RE: Registration of new charset "UTF-16"

On Sat, 16 May 1998, Larry Masinter wrote:
> > We might eventually define a MIME "widetext" top-level media type for
> > plaintext data using UTF-16 or UCS-4, but I don't think it's time to do
> > that yet.  UTF-8 is standards track and may be freely used in text/* media
> > types.
> 
> I think it's time to do this.
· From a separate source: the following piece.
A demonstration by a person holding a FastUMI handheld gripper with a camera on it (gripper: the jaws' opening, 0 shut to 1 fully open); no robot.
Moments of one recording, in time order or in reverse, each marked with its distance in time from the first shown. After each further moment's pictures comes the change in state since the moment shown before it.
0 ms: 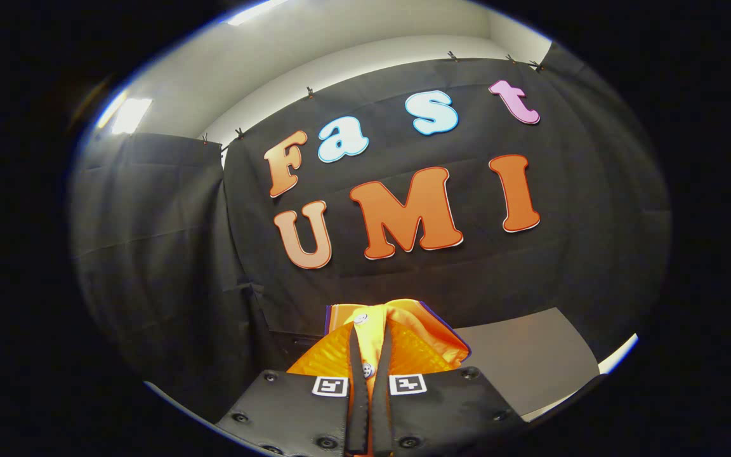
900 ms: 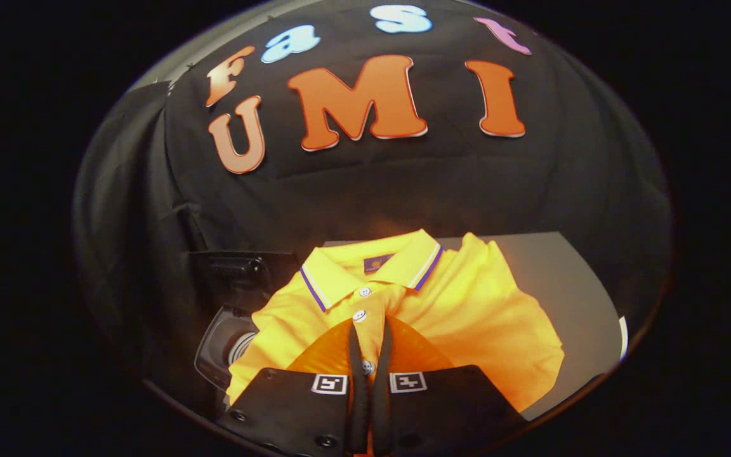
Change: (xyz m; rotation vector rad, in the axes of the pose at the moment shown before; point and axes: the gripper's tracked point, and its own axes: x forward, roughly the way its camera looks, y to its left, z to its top) arm 0.090 -0.115 -0.183 -0.058 0.383 -0.181
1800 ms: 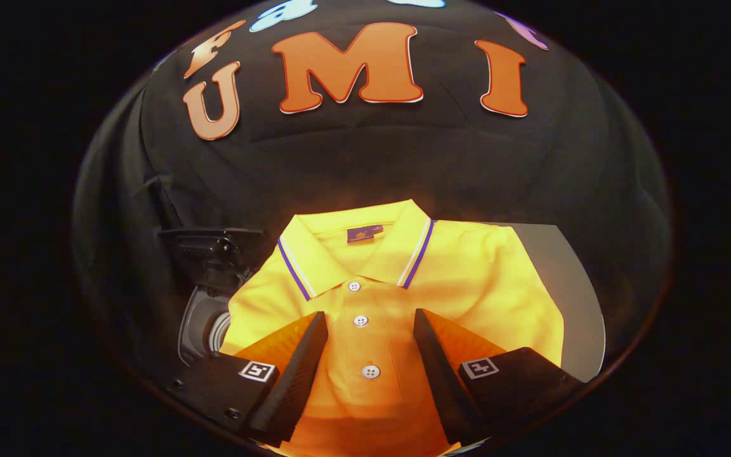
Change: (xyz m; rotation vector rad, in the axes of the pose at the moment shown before) arm 0.011 -0.014 -0.031 0.019 0.246 -0.099
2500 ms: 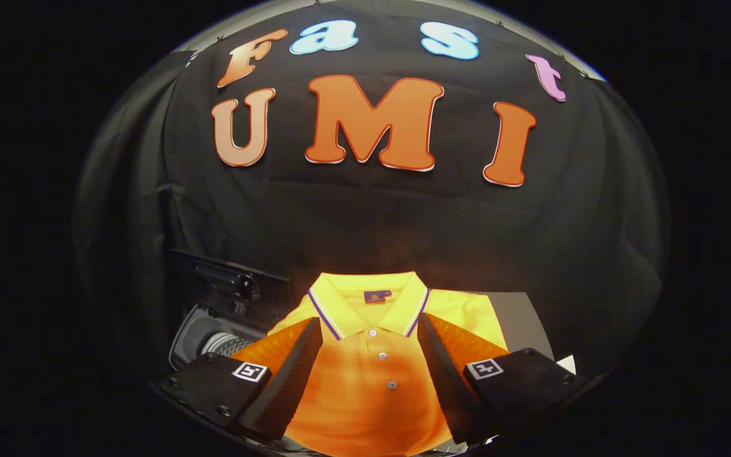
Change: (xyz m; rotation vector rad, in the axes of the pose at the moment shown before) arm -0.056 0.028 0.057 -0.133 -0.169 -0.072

It's been a recurring issue for as long
> as I've been trying to work the 'charset' issue in HTTP. What's needed
> is something that just doesn't have the same end-of-line handling that 'text'
> has, so I believe 'etext' would do.

Shall we go ISO-10646 only on this media type?  How about only allowing
UTF-16 and UCS-4?

What about end of line canonicalization?  Do we stick with CRLF, or should
we use the ISO 10646 Line Separator and Paragraph Separator characters?
Or do we give up on a canoncial form and just state that widetext/etext
probably isn't suitable for use with digital signatures.
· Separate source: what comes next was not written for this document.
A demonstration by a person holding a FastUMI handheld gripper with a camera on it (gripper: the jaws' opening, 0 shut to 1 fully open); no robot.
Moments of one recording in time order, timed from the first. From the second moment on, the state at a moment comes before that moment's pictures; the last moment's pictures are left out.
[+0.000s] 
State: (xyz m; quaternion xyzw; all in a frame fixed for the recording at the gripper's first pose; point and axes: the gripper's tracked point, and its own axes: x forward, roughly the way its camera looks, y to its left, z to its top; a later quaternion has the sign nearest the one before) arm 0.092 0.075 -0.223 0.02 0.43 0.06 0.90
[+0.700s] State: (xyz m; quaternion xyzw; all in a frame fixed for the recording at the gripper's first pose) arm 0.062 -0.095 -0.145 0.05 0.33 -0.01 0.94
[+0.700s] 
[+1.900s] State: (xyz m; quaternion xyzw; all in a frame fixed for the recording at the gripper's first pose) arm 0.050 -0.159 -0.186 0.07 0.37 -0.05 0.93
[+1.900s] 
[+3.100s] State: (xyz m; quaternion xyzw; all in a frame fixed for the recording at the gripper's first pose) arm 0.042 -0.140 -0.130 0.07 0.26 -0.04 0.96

Do we want to keep the ability to display unknown widetext/etext media
subtypes to the user, or do we want to declare that a failure and treat
all unknown types as application/octet-stream?
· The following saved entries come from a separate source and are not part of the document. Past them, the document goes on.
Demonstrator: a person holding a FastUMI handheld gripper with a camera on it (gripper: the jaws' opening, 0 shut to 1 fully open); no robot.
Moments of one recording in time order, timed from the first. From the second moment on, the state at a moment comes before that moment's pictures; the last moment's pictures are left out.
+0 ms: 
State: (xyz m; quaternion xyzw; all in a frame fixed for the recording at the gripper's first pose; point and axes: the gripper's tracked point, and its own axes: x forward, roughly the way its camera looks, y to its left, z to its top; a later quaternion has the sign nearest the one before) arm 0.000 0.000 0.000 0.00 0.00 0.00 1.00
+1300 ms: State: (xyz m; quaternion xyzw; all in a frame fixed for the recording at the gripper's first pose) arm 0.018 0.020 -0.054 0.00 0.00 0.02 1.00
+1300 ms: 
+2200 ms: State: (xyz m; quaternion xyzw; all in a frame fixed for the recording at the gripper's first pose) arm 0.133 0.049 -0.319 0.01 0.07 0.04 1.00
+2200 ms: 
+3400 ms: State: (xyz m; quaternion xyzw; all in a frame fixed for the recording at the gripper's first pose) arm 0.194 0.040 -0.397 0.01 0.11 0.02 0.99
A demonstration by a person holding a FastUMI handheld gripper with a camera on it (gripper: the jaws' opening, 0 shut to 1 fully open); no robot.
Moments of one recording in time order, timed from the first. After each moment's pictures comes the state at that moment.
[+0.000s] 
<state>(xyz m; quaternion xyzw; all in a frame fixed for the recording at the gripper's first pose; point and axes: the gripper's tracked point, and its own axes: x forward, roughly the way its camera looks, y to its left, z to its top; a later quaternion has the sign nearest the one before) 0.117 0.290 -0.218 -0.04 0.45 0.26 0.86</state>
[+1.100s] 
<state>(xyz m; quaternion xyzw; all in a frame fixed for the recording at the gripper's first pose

If UCS-4 is going to be useful, shouldn't we introduce a compressing
content-transfer-encoding at the same time?

What endian rules will there be?  Always big-endian as is traditional and
will work well with multipart/signed?  Or follow the lead of the TIFF and
the XML spec and allow either endian (and the resulting interoperability
problems many of us have seen)?

In email, how do you find out if a recipient supports widetext/etext,
given it will be unreadable by most recipients?

If people are convinced it's time to attack the widetext/etext problem,
then there are a lot of hard decisions to make.